--- About this task ---
Lines holding the string "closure" are the ones to copy from this listing.

--- Information supplied ---
····················

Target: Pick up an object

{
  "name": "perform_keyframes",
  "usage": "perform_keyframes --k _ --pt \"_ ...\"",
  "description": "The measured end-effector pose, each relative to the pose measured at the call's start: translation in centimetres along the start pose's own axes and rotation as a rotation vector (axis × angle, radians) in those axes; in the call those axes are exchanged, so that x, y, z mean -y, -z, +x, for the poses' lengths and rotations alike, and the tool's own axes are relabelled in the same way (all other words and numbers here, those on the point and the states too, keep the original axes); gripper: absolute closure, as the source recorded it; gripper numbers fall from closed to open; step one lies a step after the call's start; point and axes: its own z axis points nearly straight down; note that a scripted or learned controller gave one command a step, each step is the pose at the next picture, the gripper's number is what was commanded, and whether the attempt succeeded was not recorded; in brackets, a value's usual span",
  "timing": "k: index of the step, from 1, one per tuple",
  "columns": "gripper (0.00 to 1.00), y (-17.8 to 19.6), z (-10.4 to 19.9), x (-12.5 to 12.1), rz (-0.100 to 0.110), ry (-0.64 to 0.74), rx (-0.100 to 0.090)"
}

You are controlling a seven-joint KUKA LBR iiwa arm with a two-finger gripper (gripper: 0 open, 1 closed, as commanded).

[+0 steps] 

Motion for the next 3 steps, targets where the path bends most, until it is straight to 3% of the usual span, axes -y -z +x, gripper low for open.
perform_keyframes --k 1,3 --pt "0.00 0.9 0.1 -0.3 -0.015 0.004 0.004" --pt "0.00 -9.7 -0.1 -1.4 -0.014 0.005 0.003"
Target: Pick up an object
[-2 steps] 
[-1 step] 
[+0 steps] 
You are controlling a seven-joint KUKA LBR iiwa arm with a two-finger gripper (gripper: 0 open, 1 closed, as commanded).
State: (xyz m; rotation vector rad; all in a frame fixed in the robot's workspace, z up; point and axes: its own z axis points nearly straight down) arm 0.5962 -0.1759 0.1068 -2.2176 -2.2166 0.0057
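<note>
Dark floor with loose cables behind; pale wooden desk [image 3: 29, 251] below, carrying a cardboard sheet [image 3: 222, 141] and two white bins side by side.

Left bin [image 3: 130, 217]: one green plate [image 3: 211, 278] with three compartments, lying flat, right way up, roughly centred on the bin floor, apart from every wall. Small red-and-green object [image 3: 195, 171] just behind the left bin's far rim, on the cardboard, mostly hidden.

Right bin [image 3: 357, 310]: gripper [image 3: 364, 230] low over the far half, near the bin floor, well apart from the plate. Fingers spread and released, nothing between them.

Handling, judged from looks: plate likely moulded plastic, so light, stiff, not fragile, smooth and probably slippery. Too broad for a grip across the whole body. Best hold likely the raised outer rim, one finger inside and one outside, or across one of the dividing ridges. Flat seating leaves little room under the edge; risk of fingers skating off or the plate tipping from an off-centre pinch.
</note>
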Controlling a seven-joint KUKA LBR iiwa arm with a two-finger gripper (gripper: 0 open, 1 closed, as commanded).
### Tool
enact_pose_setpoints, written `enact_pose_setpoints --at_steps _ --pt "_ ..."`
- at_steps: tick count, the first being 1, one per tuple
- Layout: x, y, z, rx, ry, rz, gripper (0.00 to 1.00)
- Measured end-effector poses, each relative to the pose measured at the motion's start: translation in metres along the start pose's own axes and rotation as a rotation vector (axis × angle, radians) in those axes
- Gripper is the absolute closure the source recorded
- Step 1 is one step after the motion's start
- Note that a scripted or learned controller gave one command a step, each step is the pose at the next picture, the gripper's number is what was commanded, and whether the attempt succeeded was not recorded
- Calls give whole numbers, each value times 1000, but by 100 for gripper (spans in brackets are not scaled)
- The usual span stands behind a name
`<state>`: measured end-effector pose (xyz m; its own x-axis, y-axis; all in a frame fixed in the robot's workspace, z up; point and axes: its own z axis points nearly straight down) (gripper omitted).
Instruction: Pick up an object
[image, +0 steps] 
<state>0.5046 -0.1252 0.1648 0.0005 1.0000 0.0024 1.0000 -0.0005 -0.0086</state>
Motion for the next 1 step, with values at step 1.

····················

--- Expected answer ---
  "description": "The measured end-effector pose, each relative to the pose measured at the call's start: translation in centimetres along the start pose's own axes and rotation as a rotation vector (axis × angle, radians) in those axes; in the call those axes are exchanged, so that x, y, z mean -y, -z, +x, for the poses' lengths and rotations alike, and the tool's own axes are relabelled in the same way (all other words and numbers here, those on the point and the states too, keep the original axes); gripper: absolute closure, as the source recorded it; gripper numbers fall from closed to open; step one lies a step after the call's start; point and axes: its own z axis points nearly straight down; note that a scripted or learned controller gave one command a step, each step is the pose at the next picture, the gripper's number is what was commanded, and whether the attempt succeeded was not recorded; in brackets, a value's usual span",
- Gripper is the absolute closure the source recorded

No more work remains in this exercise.